Il fine vita di Antonio
di Marcello Buttazzo –
Dopo Federico Carboni, anche il marchigiano Antonio, tetraplegico da 8 anni dopo un incidente stradale, potrà ricorrere in Italia al suicidio assistito. Antonio, dopo una guerra di tribunali, ha visto accolte le sue istanze dal Comitato etico e dall’Azienda sanitaria locale. E, così quando vorrà, potrà porre fine alla sua vita terrena con un farmaco, senza il bisogno, ad esempio, di dover migrare in una clinica svizzera. Antonio, quando vorrà, potrà stringere le mani dei suoi cari, perché la vita è intangibile e, al contempo, disponibile, ma soprattutto il momento del trapasso è sacro.
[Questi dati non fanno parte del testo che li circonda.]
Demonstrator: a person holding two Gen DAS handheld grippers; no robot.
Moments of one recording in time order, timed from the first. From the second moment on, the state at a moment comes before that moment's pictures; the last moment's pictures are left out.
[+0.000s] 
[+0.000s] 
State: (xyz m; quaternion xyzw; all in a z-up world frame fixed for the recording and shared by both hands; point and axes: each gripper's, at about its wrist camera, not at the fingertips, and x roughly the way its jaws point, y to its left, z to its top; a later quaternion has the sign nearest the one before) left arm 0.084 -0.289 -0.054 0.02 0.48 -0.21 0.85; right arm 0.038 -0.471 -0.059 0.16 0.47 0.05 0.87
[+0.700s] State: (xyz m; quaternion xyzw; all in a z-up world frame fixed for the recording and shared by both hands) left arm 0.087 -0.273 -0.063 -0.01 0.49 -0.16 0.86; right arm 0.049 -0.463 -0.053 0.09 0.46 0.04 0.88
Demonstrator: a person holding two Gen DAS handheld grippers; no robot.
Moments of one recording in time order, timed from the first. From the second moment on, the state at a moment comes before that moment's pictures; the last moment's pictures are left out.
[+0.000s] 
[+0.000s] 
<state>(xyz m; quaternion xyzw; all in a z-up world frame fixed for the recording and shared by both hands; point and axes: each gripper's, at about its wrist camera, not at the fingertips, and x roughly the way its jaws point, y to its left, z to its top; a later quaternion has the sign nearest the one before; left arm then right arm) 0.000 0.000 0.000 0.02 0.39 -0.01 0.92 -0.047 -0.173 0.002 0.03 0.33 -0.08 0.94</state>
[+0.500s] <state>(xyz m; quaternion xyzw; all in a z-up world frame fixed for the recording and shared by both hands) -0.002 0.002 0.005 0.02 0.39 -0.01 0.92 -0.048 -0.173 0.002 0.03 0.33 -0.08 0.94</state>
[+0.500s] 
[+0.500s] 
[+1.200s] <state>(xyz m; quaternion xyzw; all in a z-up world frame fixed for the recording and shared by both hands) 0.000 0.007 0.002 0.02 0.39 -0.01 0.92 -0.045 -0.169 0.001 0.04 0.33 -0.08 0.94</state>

Il giovane è stato assistito, in questa sua battaglia, dall’Associazione radicale Luca Coscioni, che dal 2001 si batte con umanità per veder riconosciuti i diritti dei diversamente abili e per poter applicare, anche nel nostro Paese, adeguate e liberali leggi sul “fine vita”. Comunque, è evidente che da noi esista un gravissimo vulnus normativo. La Corte Costituzionale, da anni, ha sollecitato il nostro Parlamento a legiferare su una delicata terra di confine. Le proposte di legge sul suicidio assistito e sull’eutanasia sono sempre state affossate. L’iter della legge “Disposizioni in materia di morte volontaria medicalmente assistita”, avviato nel dicembre 2021 alla Camera, è stato contrastato aspramente dal centrodestra. Occorre sgombrare il campo da un equivoco, sponsorizzato arcignamente dai gruppi pro-life più oltranzisti. Affidarsi, in certuni casi estremi, alla “dolce morte” non vuol dire “eliminare” la vita del più fragile. Chi sceglie la “morte opportuna” (per dirla con le parole di Piergiorgio Welby), lo fa solo, in casi particolari, sotto le direttive d’un rigoroso quadro etico, medico e normativo, in caso di fallimento, tra le altre cose, delle cure palliative.